Applicants should aim to include as much data as possible in the original filing. It will sometimes be possible for applicants/patentees to rely on post-published data at the EPO, at least in the context of inventive step. However, the circumstances under which post-published data may be relied on are still being clarified by the Boards of Appeal of the EPO following the recent G2/21 Enlarged Board of Appeal (EBA) decision.

It is interesting to note that the questions referred to the EBA in G2/21 referred generally to “evidence, such as experimental data”. Therefore, the EBA’s decision in G2/21 would appear to apply to all types of post-published evidence, including post-published in silico data. The EBA decision confirms that post-published evidence may be used to prove a technical effect relied upon for acknowledgement of an inventive step, and states that:

“A patent applicant or proprietor may rely upon a technical effect for inventive step if the skilled person, having the common general knowledge in mind, and based on the application as originally filed, would derive said effect as being encompassed by the technical teaching and embodied by the same originally disclosed invention”.

There is no concrete guidance about what information might be required in the original application to ensure that a technical effect meets the requirement of being “derived as being encompassed by the technical teaching and embodied by the same originally disclosed invention”, although case law is already starting to develop in this area as Board of Appeal decisions start to apply the G2/21 tests.
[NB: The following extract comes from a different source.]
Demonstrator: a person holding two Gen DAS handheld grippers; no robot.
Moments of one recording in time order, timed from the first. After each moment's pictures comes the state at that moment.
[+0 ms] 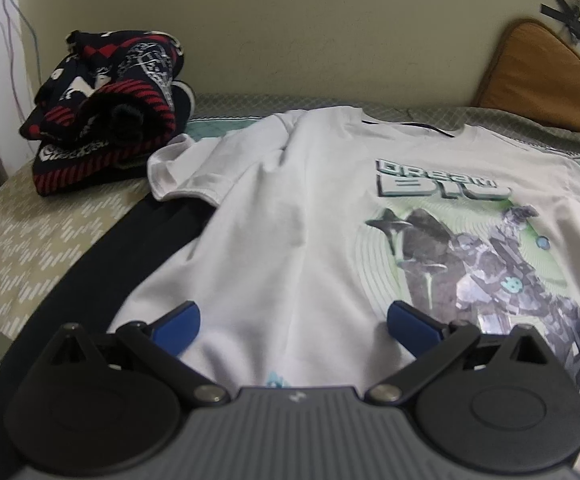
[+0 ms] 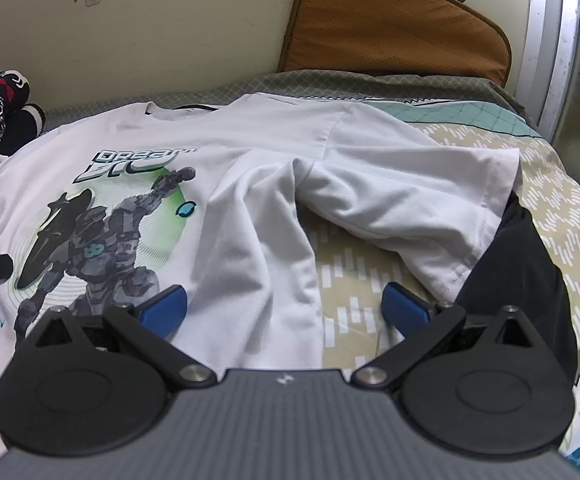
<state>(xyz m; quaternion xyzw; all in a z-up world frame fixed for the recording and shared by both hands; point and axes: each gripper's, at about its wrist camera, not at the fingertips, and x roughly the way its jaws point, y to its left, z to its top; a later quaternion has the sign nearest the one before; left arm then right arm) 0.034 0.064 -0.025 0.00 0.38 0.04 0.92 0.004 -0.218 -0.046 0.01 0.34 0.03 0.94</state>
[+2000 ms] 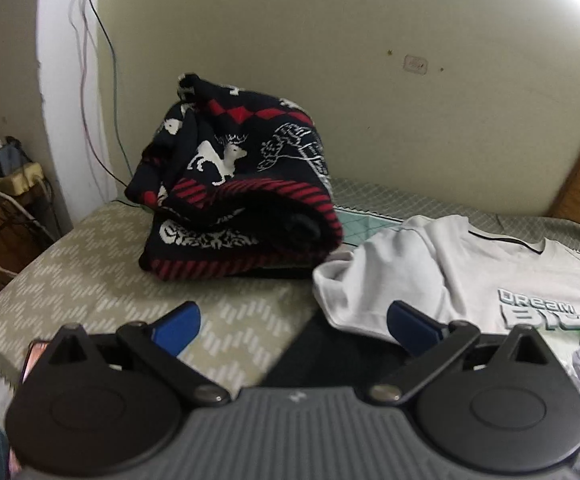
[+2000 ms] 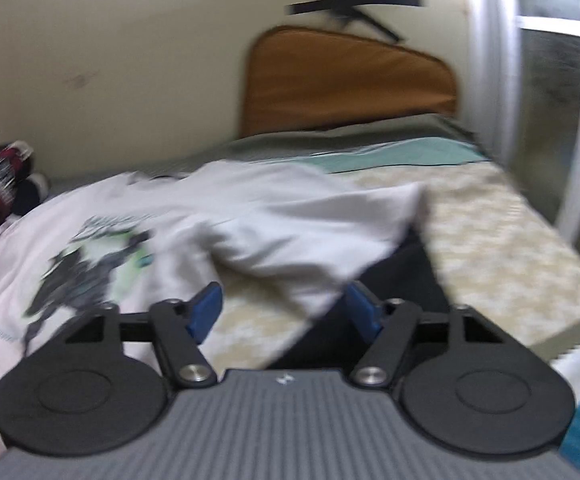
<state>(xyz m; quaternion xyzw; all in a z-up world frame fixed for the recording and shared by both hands) 0.066 0.202 0.036 -0.05 0.32 0.08 0.94 -0.034 -0.298 -0.011 0.06 0.27 0.01 0.96</state>
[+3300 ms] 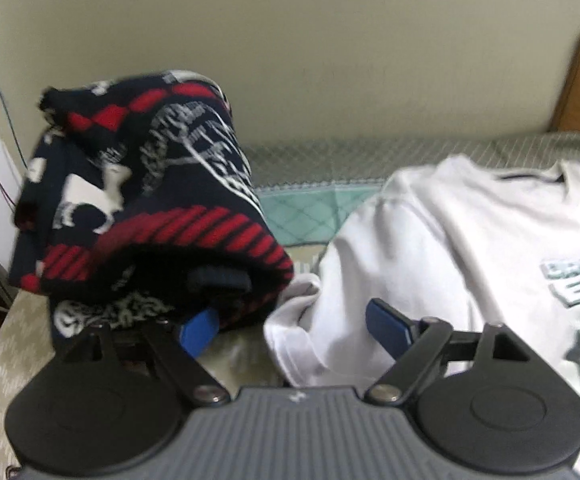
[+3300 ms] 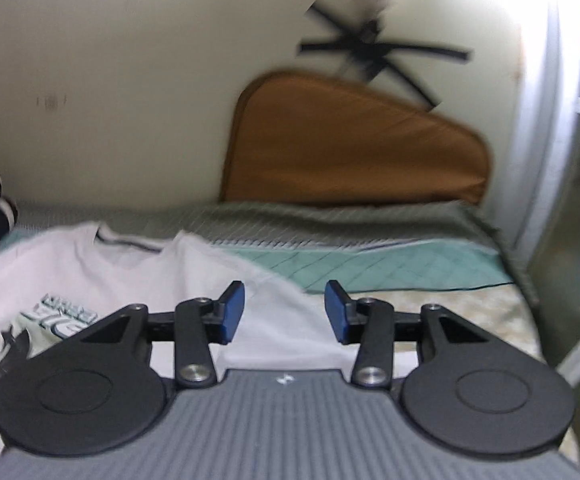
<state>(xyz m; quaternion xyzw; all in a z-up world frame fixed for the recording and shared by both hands) 0.173 0.165 0.001 0.08 0.39 0.02 0.92 0.110 -0.303 0.032 -0.02 0.25 0.04 0.97</state>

The uncertainty regarding the situations in which post-published evidence can be relied upon is another reason why it would be safest for applicants to include as much data as possible, including some wet-lab data, in their original filings.


The EPO’s approach to assessing sufficiency and inventive step continues to push applicants towards a later filing date, so that they can include as much supporting data as possible in the original application.
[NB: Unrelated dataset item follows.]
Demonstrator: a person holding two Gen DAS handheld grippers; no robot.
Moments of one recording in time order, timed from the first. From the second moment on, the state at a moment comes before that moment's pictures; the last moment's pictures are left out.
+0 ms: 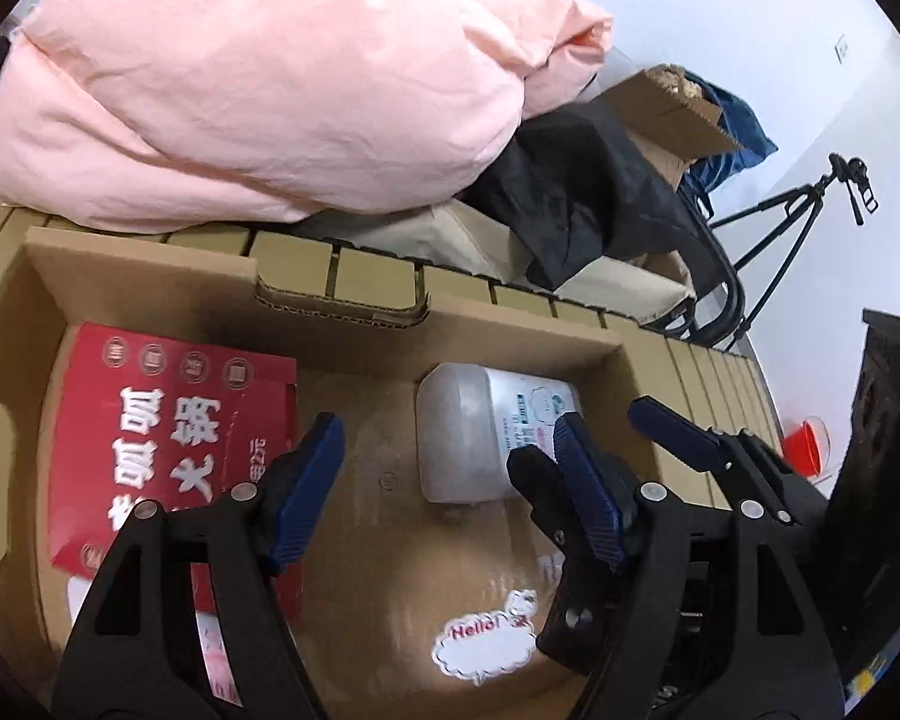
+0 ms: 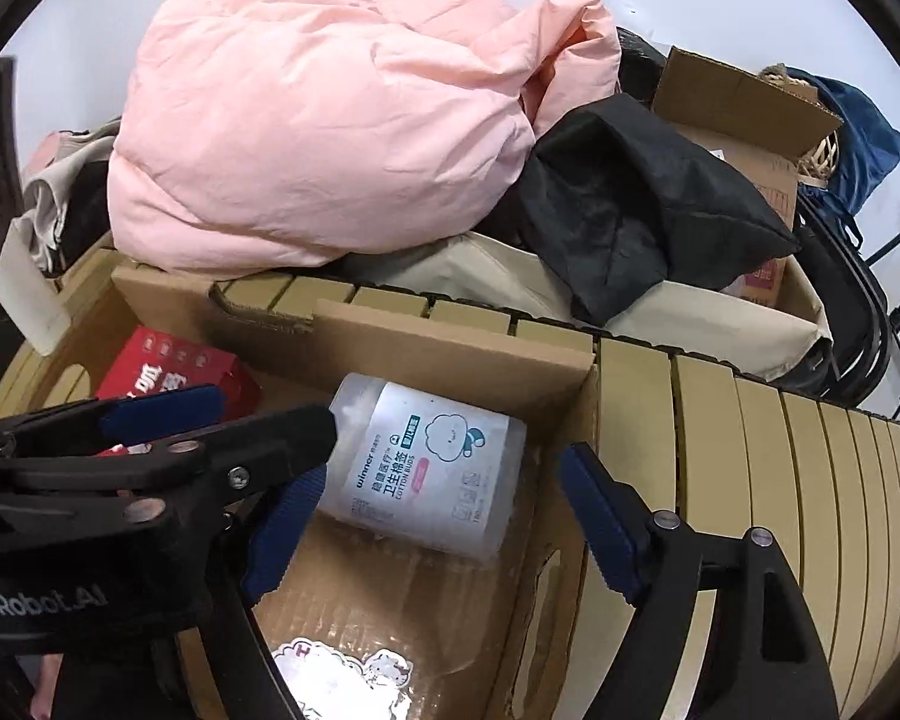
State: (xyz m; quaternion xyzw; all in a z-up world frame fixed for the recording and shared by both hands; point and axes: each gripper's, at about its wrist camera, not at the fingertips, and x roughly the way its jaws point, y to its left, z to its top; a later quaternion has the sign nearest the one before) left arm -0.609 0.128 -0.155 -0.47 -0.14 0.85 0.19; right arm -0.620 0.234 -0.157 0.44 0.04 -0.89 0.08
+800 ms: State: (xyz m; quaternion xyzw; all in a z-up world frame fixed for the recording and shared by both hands) left arm -0.178 -0.074 0.083 -0.35 0.11 0.93 0.07; right arm -0.210 0.271 0.087 0.36 0.08 -0.91 0.20
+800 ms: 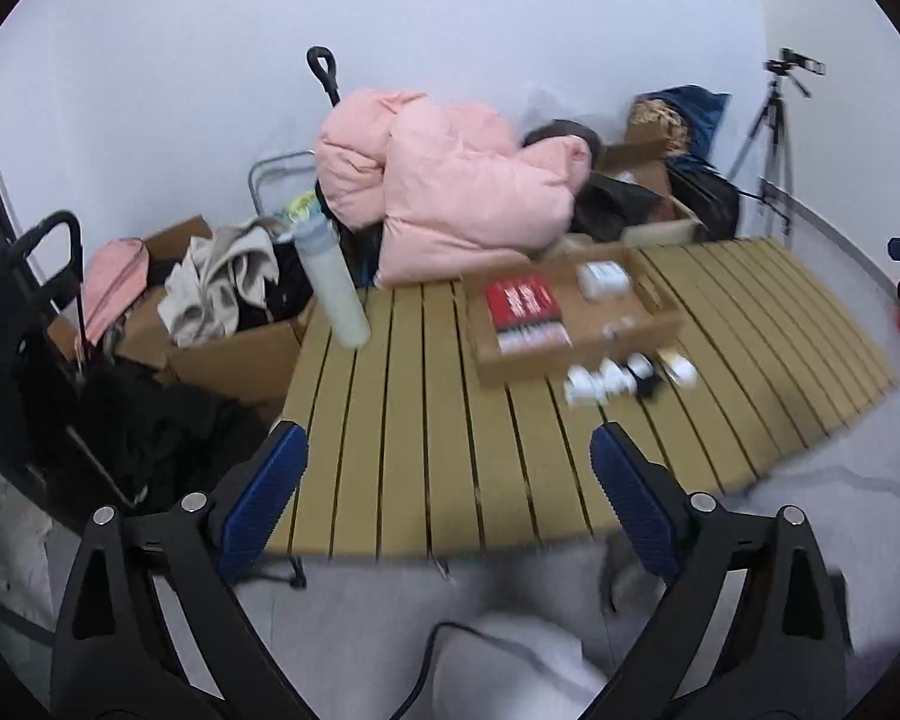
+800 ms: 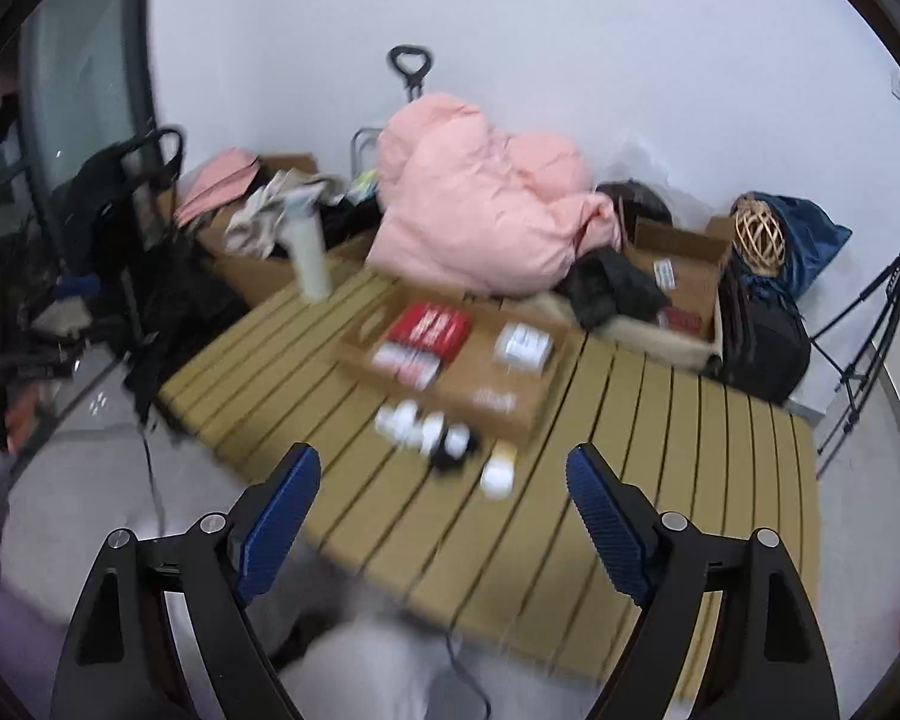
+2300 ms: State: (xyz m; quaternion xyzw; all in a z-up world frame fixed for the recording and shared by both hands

If in silico data is readily available to applicants (e.g., as part of their drug-discovery pipeline, or because it can be readily generated), applicants should consider incorporating this data into their original application.  For example, a pragmatic approach for applicants striving for an early filing date might be to include wet-lab data for at least a subset of the invention (e.g., to show a technical effect achieved for lead compounds within a broad Markush formula), and to also include in silico data showing that the technical effect is also achieved across a broader scope of the formulae. We have seen successful instances of this approach at the EPO.

However, the probative value of the in silico data will depend on the specific facts, such as the level of detail given in the application as filed regarding the computer model(s) used, and the credibility of the simulation. In view of this uncertainty, applicants should continue to strive to include the same level and quality of in vitro and/or in vivo supporting data in the application as filed that would be expected for inventions that were not made using computer modelling techniques.

The use of AI and computer models in drug discovery is an area of IP that is likely to continue rapidly changing, and we should get more guidance from the EPO as the case law in this area develops.